*YOUR GOAL:* The whole listing that follows should be printed again, unchanged.

*DATASET CONTENT:*

--------------------------------------------------

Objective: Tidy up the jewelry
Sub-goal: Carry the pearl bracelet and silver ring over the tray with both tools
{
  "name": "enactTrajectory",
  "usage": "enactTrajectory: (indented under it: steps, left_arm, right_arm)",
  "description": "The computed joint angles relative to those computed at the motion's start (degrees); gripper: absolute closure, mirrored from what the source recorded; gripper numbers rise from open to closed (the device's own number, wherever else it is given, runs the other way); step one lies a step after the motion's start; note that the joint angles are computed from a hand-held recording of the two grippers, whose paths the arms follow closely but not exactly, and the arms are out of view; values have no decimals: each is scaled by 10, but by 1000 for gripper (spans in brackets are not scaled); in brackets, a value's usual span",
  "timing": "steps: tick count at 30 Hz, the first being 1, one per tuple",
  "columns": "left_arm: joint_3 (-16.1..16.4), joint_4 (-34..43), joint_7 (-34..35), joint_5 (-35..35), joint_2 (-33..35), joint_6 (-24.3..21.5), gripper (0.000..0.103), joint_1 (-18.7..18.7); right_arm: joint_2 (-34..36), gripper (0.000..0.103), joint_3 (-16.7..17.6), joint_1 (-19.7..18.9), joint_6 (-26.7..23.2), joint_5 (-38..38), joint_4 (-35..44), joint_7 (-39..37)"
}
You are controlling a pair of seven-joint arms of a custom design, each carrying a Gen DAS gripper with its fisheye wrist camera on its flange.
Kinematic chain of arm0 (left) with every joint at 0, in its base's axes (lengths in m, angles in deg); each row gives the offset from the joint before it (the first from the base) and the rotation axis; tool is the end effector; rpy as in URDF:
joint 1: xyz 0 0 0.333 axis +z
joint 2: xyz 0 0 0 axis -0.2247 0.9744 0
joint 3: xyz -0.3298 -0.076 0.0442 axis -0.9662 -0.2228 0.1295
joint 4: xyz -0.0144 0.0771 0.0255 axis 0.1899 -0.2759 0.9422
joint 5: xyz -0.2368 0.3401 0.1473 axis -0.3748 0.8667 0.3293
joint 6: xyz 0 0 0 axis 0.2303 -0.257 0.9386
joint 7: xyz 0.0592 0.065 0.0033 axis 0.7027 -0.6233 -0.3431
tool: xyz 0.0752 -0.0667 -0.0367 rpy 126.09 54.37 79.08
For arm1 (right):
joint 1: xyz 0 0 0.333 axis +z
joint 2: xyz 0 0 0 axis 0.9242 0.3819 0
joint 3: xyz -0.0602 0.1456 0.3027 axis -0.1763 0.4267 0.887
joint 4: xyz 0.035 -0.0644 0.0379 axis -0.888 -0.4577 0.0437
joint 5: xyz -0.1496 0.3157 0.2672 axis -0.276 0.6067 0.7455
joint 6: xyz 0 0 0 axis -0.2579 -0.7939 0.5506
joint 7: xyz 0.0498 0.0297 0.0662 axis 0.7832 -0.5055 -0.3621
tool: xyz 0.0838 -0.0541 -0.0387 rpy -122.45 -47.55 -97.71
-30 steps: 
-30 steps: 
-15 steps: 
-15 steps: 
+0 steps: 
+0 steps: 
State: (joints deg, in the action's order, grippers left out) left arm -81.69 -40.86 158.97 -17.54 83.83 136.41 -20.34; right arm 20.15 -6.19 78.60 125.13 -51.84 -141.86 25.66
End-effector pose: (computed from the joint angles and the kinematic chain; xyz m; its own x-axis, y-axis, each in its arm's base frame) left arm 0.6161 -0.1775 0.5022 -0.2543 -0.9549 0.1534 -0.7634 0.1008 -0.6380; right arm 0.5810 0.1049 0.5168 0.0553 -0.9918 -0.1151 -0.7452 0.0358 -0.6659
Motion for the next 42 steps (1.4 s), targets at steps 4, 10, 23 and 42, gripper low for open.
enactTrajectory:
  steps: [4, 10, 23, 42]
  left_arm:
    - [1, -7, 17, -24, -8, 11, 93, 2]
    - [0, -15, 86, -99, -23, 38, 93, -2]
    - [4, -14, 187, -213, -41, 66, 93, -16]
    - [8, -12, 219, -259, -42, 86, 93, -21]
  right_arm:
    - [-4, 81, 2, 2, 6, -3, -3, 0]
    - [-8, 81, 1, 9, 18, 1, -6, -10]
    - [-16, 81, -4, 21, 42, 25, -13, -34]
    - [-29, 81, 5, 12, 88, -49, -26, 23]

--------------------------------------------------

*RESULT FOR THIS TASK:*
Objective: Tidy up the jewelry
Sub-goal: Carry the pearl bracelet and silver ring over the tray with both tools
{
  "name": "enactTrajectory",
  "usage": "enactTrajectory: (indented under it: steps, left_arm, right_arm)",
  "description": "The computed joint angles relative to those computed at the motion's start (degrees); gripper: absolute closure, mirrored from what the source recorded; gripper numbers rise from open to closed (the device's own number, wherever else it is given, runs the other way); step one lies a step after the motion's start; note that the joint angles are computed from a hand-held recording of the two grippers, whose paths the arms follow closely but not exactly, and the arms are out of view; values have no decimals: each is scaled by 10, but by 1000 for gripper (spans in brackets are not scaled); in brackets, a value's usual span",
  "timing": "steps: tick count at 30 Hz, the first being 1, one per tuple",
  "columns": "left_arm: joint_3 (-16.1..16.4), joint_4 (-34..43), joint_7 (-34..35), joint_5 (-35..35), joint_2 (-33..35), joint_6 (-24.3..21.5), gripper (0.000..0.103), joint_1 (-18.7..18.7); right_arm: joint_2 (-34..36), gripper (0.000..0.103), joint_3 (-16.7..17.6), joint_1 (-19.7..18.9), joint_6 (-26.7..23.2), joint_5 (-38..38), joint_4 (-35..44), joint_7 (-39..37)"
}
You are controlling a pair of seven-joint arms of a custom design, each carrying a Gen DAS gripper with its fisheye wrist camera on its flange.
Kinematic chain of arm0 (left) with every joint at 0, in its base's axes (lengths in m, angles in deg); each row gives the offset from the joint before it (the first from the base) and the rotation axis; tool is the end effector; rpy as in URDF:
joint 1: xyz 0 0 0.333 axis +z
joint 2: xyz 0 0 0 axis -0.2247 0.9744 0
joint 3: xyz -0.3298 -0.076 0.0442 axis -0.9662 -0.2228 0.1295
joint 4: xyz -0.0144 0.0771 0.0255 axis 0.1899 -0.2759 0.9422
joint 5: xyz -0.2368 0.3401 0.1473 axis -0.3748 0.8667 0.3293
joint 6: xyz 0 0 0 axis 0.2303 -0.257 0.9386
joint 7: xyz 0.0592 0.065 0.0033 axis 0.7027 -0.6233 -0.3431
tool: xyz 0.0752 -0.0667 -0.0367 rpy 126.09 54.37 79.08
For arm1 (right):
joint 1: xyz 0 0 0.333 axis +z
joint 2: xyz 0 0 0 axis 0.9242 0.3819 0
joint 3: xyz -0.0602 0.1456 0.3027 axis -0.1763 0.4267 0.887
joint 4: xyz 0.035 -0.0644 0.0379 axis -0.888 -0.4577 0.0437
joint 5: xyz -0.1496 0.3157 0.2672 axis -0.276 0.6067 0.7455
joint 6: xyz 0 0 0 axis -0.2579 -0.7939 0.5506
joint 7: xyz 0.0498 0.0297 0.0662 axis 0.7832 -0.5055 -0.3621
tool: xyz 0.0838 -0.0541 -0.0387 rpy -122.45 -47.55 -97.71
-30 steps: 
-30 steps: 
-15 steps: 
-15 steps: 
+0 steps: 
+0 steps: 
State: (joints deg, in the action's order, grippers left out) left arm -81.69 -40.86 158.97 -17.54 83.83 136.41 -20.34; right arm 20.15 -6.19 78.60 125.13 -51.84 -141.86 25.66
End-effector pose: (computed from the joint angles and the kinematic chain; xyz m; its own x-axis, y-axis, each in its arm's base frame) left arm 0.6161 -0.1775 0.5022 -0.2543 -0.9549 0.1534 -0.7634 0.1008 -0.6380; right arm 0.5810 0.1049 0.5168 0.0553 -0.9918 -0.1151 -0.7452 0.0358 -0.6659
Motion for the next 42 steps (1.4 s), targets at steps 4, 10, 23 and 42, gripper low for open.
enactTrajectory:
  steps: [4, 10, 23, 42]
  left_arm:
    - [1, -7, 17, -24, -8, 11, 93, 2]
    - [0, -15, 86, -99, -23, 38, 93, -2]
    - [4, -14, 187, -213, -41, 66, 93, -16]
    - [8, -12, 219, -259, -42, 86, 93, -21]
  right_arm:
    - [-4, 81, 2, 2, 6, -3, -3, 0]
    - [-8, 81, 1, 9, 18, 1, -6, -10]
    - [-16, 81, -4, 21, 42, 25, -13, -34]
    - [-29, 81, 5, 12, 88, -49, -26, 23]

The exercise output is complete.